Только двое не спали в Чевенгуре в ту ночь -- Кирей и
Чепурный; они оба жадно думали о завтрашнем дне, когда все
встанут, Гопнер добудет огонь из насоса, курящие закурят
толченые лопухи и снова будет хорошо. Лишенные семейств и
труда, Кирей, Чепурный и все спящие чевенгурцы вынуждены были
одушевлять близких людей и предметы, чтобы как-нибудь
размножать и облегчать свою набирающуюся, спертую в теле жизнь.
Сегодня они одушевили Якова Титыча, и все полегчало, все мирно
заснули от скупого сочувствия Якову Титычу, как от усталости.
Под конец ночи и Кирей тихо забылся, и Чепурный, прошептав:
"Яков Титыч уже спит, а я нет", -- тоже прилег к земле
ослабевшей головой.
Следующий день начался мелким дождем, солнце не показалось
над Чевенгуром; люди проснулись, но не вышли из домов.

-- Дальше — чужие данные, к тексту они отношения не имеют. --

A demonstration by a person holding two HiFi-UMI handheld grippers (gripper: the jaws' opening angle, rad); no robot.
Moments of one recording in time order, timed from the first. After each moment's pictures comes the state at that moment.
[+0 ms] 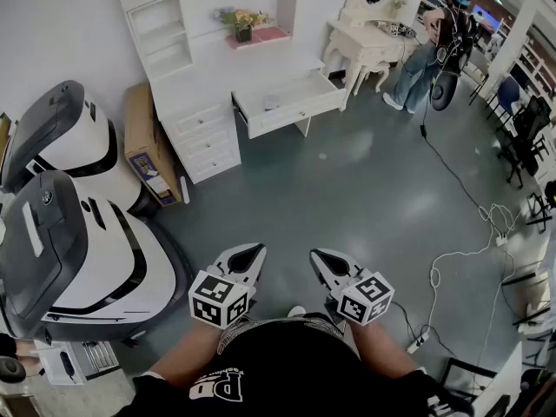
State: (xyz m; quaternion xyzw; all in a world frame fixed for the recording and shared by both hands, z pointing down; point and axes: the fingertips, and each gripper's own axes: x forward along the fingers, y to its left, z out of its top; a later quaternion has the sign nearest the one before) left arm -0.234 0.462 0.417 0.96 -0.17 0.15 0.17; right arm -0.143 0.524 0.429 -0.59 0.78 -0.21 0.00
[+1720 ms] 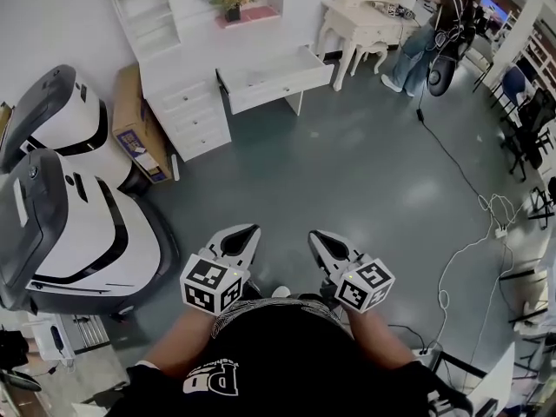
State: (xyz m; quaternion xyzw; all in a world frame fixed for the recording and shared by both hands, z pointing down) left arm -0.163 0.538 0.425 0.96 -0.19 0.16 0.14; right arm -0.065 0.599 0.440 -0.59 0.77 -0.22 0.05
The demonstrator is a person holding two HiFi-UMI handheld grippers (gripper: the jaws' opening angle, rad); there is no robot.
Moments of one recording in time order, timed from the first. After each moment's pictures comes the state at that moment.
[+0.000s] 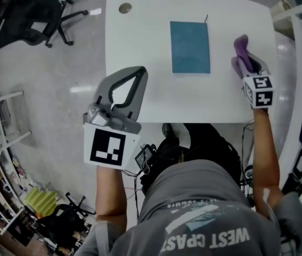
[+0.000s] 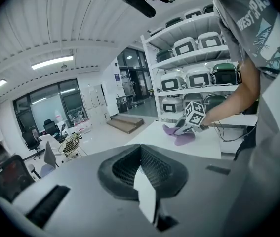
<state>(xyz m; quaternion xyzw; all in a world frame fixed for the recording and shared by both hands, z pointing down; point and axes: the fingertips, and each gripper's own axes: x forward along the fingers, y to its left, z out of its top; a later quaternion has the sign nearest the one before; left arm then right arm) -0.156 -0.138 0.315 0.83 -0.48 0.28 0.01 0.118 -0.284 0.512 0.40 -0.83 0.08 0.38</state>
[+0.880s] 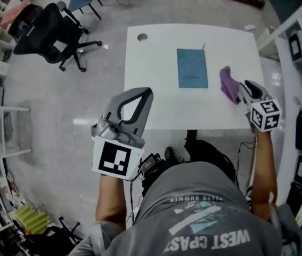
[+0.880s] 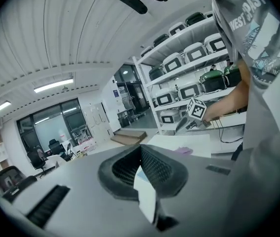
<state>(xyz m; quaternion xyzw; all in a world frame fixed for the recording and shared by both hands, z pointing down) -0.162 -0.053 0.223 0.83 -0.49 0.24 -0.09 0.124 -0.204 0.401 0.39 -0.87 0.11 0.28</state>
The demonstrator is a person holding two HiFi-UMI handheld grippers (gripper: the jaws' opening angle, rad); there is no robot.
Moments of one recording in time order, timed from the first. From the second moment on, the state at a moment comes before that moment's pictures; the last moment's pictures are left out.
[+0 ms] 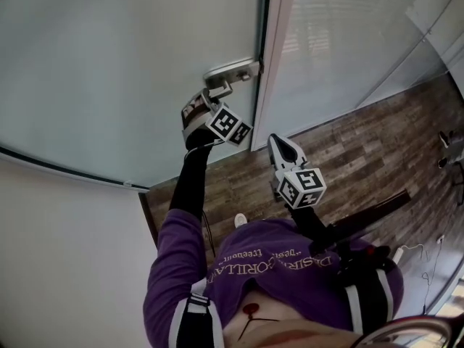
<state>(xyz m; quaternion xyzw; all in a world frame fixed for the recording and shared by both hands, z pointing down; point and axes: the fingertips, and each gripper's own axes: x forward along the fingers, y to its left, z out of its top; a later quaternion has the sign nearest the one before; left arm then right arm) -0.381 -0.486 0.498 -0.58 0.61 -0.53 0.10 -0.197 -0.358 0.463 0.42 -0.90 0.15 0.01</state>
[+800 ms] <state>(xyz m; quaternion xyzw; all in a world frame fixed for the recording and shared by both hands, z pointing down) -0.380 -0.479 0.487 -0.59 0.59 -0.53 0.17 -0.169 -0.345 0.459 0.45 -0.88 0.15 0.01</state>
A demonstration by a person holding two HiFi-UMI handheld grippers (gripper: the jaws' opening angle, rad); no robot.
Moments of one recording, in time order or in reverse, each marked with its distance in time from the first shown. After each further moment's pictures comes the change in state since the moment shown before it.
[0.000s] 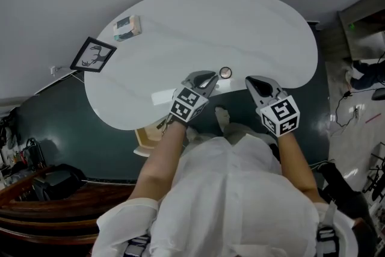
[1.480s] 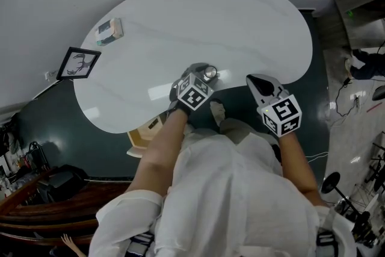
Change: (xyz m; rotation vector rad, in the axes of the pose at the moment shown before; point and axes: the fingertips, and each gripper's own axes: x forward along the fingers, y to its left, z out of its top) left arm 0.094 -0.002 -0.053 0.175 0.383 0.002; right arm -0.025 -0.054 -0.032 0.051 0.027 -0.018
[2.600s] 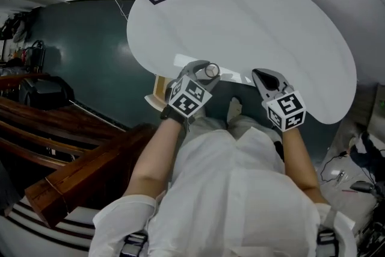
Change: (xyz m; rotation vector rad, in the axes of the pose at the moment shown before) left arm -0.224 0.013 -0.147 -0.367 -0.077 0.384; right arm 0.114 0.188 0.041 -0.253 0.039 0.449
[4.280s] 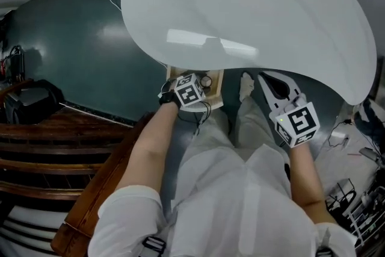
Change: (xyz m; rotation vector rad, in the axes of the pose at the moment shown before) left arm 0.063 -0.006 -0.311 0.179 0.331 -0.525; right arm 0.110 0.110 -0.029 0.044 0.092 -0.058
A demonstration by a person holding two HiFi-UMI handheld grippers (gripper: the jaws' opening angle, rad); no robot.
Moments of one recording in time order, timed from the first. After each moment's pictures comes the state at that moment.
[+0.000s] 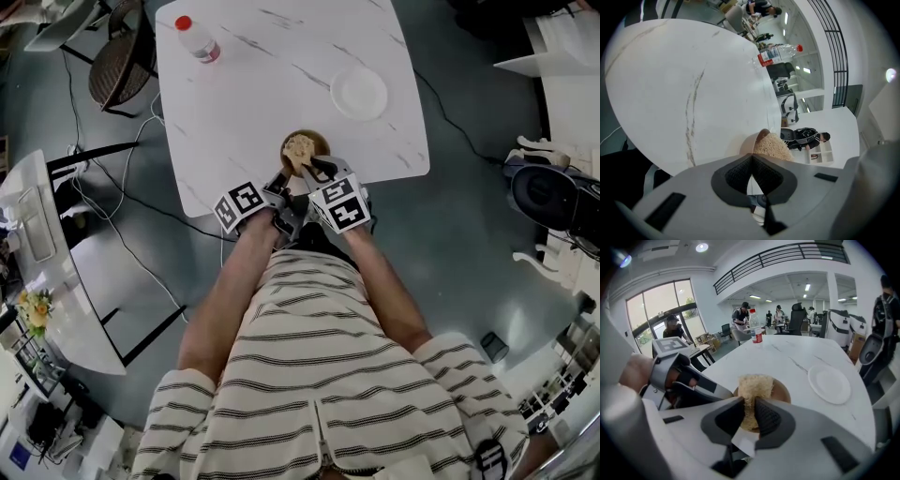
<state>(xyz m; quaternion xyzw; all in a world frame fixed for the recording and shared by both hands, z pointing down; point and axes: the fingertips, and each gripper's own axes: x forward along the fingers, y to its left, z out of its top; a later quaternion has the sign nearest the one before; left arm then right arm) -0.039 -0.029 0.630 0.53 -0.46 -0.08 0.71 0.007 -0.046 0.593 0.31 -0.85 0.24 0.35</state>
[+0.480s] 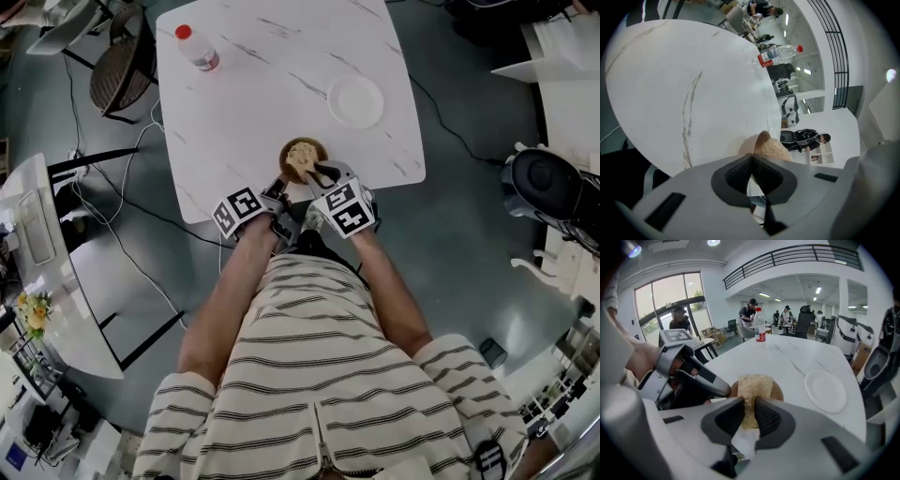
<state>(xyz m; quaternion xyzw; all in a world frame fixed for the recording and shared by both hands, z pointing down) -0.038 -0.033 0.627 0.53 -0.46 -0.08 0.71 0.022 -0.048 0.592 0.28 -0.85 0.20 0.39</state>
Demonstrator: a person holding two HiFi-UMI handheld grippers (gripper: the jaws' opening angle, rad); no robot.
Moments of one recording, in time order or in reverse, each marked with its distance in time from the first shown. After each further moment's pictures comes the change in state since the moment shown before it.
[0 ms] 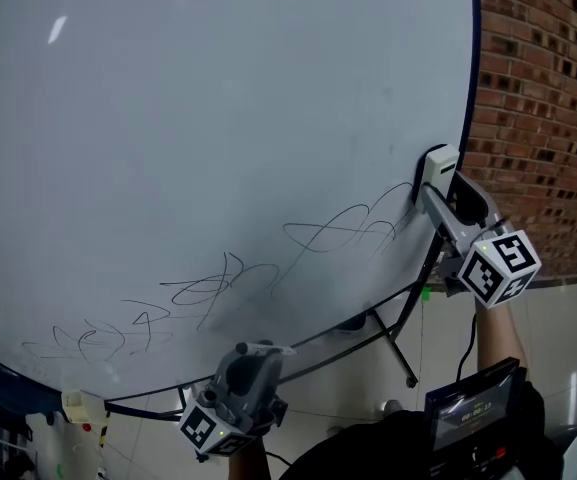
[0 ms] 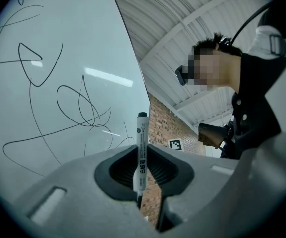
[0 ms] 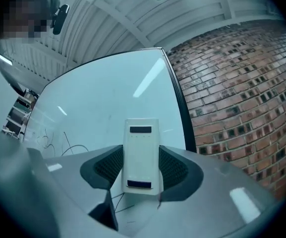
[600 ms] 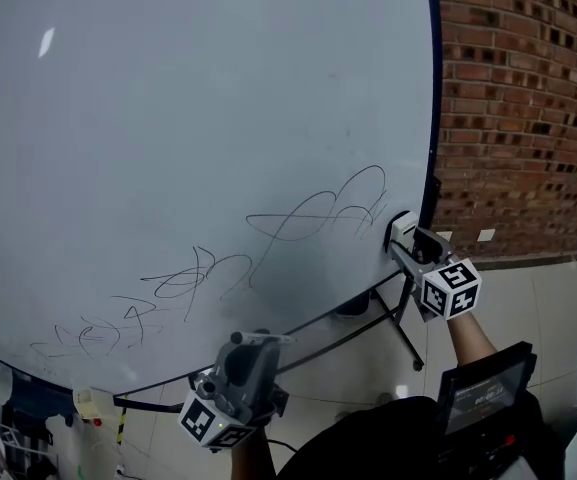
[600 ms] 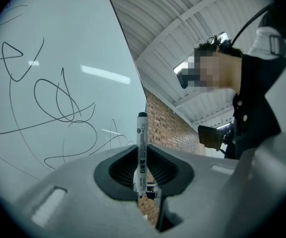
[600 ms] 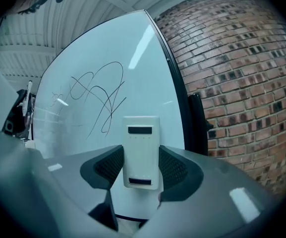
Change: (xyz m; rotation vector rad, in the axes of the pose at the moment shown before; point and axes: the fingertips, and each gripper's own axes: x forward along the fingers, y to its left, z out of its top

В
природе наступила осенняя смутность, почва надолго задремала
под окладным терпеливым дождем.
Гопнер делал ящик на водяной насос, чтобы укрыть его от
дождевой мелочи и все же добыть огонь. Четверо прочих стояли
вокруг Гопнера и воображали, что они тоже участвуют в его
труде.
А Копенкин расшил из шапки портрет Розы Люксембург и сел
срисовывать с него картину -- он захотел подарить картину Розы
Люксембург Дванову, может быть, он тоже полюбит ее. Копенкин
нашел картон и рисовал печным углем, сидя за кухонным столом;
он высунул шевелящийся язык и ощущал особое покойное
наслаждение, которого никогда не знал в прошлой жизни. Каждый
взгляд на портрет Розы Копенкин сопровождал волнением и шепотом
про себя: "Милый товарищ мой женщина", -- и вздыхал в тишине
чевенгурского коммунизма. По оконному стеклу плыли капли дождя,
иногда проносился ветер и сразу осушал стекло, недалекий
плетень стоял заунывным зрелищем, Копенкин вздыхал дальше,
мочил языком ладонь для сноровки и принимался очерчивать рот
Розы; до ее глаз Копенкин дошел уже совсем растроганным, однако
горе его было не мучительным, а лишь слабостью еле надеющегося
сердца, слабостью потому, что сила Копенкина уходила в
тщательное искусство рисования. Сейчас он не мог бы вскочить на
Пролетарскую Силу и мчаться по степным грязям в Германию на
могилу Розы Люксембург, дабы поспеть увидеть земляной холм до
размыва его осенними дождями, -- сейчас Копенкин мог лишь
изредка утереть свои глаза, уставшие от ветра войны и полей,
рукавом шинели: он тратил свою скорбь на усердие труда, он
незаметно хотел привлечь Дванова к красоте Розы Люксембург и
сделать для него счастье, раз совестно сразу обнять и полюбить
Дванова.
Двое прочих, и с ними Пашинцев, рубили шелюгу по песчаному
наносу на окраине Чевенгура. Несмотря на дождь, они не
унимались и уже наложили немалый ворох дрожащих прутьев.
Чепурный еще издали заметил это чуждое занятие, тем более что
люди мокли и простывали ради хворостины, и пошел справиться.
-- Чего вы делаете? -- спросил он. -- Зачем вы кущи губите
и сами студитесь?
Но трое тружеников, поглощенные в самих себя, с жадностью
пресекали топорами худую жизнь хворостин.
Чепурный сел во влажный песок.
-- Ишь ты, ишь ты! -- подговаривал он Пашинцеву под руку.
-- Рубит и режет, а зачем -- скажи, пожалуйста?